Teraz był tu, próbując ją oczarować jako nieznajomą, której nawet nie rozpoznał - okazuje się, że karma ma poczucie humoru. Irena nawet nie zawracała sobie głowy, by mu odpowiedzieć.

"Panienko Ireno!" Zawołał głos, który naprawdę chciała usłyszeć. James, ich kamerdyner od zawsze, biegł ścieżką, z radością na twarzy. "Dzięki Bogu, że jesteś. Stary pan nie mógł się doczekać, aż cię zobaczy."

Twarz Richarda, pełna pewności siebie, pękła jak tania farba. "Moment, powiedziałeś...?"

"To jest panienka Irena Sterling," ogłosił James, brzmiąc właściwie, choć praktycznie rzucał mikrofon, "prawdziwa dziedziczka rodu Sterlingów!"

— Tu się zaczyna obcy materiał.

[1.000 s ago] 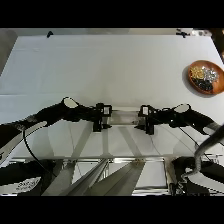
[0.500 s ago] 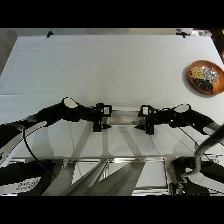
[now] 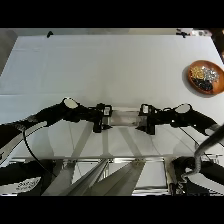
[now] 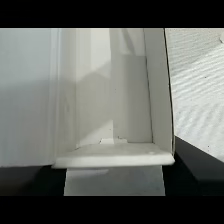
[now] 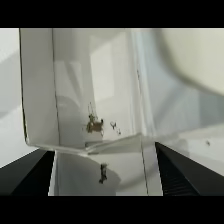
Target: Fold the box and place the chain.
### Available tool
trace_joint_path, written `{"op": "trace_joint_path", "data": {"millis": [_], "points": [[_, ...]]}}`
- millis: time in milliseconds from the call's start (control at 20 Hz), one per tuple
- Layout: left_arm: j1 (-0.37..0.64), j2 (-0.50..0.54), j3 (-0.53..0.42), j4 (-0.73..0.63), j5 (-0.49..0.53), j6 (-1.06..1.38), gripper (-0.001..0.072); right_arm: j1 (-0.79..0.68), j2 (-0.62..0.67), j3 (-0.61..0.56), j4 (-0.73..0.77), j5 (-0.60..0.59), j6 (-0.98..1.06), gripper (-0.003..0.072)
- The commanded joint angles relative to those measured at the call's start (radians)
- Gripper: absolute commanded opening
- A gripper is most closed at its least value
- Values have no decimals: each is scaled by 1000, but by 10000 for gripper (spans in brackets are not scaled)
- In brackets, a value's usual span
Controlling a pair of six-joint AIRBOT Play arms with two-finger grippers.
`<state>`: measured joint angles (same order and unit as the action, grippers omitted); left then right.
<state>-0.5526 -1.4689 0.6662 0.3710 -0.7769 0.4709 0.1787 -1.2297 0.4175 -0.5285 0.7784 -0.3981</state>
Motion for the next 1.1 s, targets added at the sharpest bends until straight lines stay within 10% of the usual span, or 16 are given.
{"op": "trace_joint_path", "data": {"millis": [0,400,500,600,1050], "points": [[0,0,0,1,2,1,377,0,68,1,-82,-9,105,708],[0,0,0,0,3,1,377,0,324,1,-474,26,423,690],[0,0,0,0,3,1,377,0,417,1,-453,46,413,473],[0,0,0,0,3,1,377,0,481,1,-315,130,296,27],[0,0,0,0,3,1,377,1,352,1,298,109,-29,11]]}}
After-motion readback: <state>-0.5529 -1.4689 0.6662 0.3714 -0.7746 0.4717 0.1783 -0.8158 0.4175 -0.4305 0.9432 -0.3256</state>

Wyraz twarzy Richarda był bezcenny - jakby ktoś publicznie ściągnął mu spodnie. Cały jego urok zniknął w mgnieniu oka, gdy w końcu zorientował się, kim próbował podrywać. Faktycznie cofnął się, z ustami poruszającymi się jak ryba wyrzucona na brzeg.

Irena rzuciła mu jedno lodowate spojrzenie, tylko po to, by podkreślić, jak całkowicie nieistotny był teraz dla niej. Pięć lat temu, kiedy ją rzucił, czuła, że jej świat się kończy. Teraz? Ledwo go zauważała.

"James," powiedziała ciepło do człowieka, który zawsze miał jej plecy, nawet gdy wszystko się sypało, "tak dobrze cię widzieć."

Idąc do rezydencji z Jamesem, Irena trzymała głowę wysoko. Nie była już tą dziewczyną z rozmarzonymi oczami, rozpaczliwie pragnącą akceptacji elity. Była doktorem Ireną Sterling - świetnym chirurgiem, niesamowitą matką trójki genialnych dzieci. Niech wszyscy patrzą - wróciła na własnych warunkach, silniejsza niż kiedykolwiek.

Za nią, Richard nadal stał jak posąg, patrząc, jak jego starannie zbudowany świat społecznej wyższości wali się w gruzy, gdy zrozumiał, jak bardzo spieprzył pięć lat temu. Ale Irena nie traciła czasu na oglądanie się za siebie. Miała większe sprawy na głowie niż stare dramaty i dawne historie.

A podczas gdy Irena zmagała się z duchami przeszłości w rezydencji Sterlingów, w Grand Hotelu, troje sprytnych dzieci cicho realizowało swoje własne plany.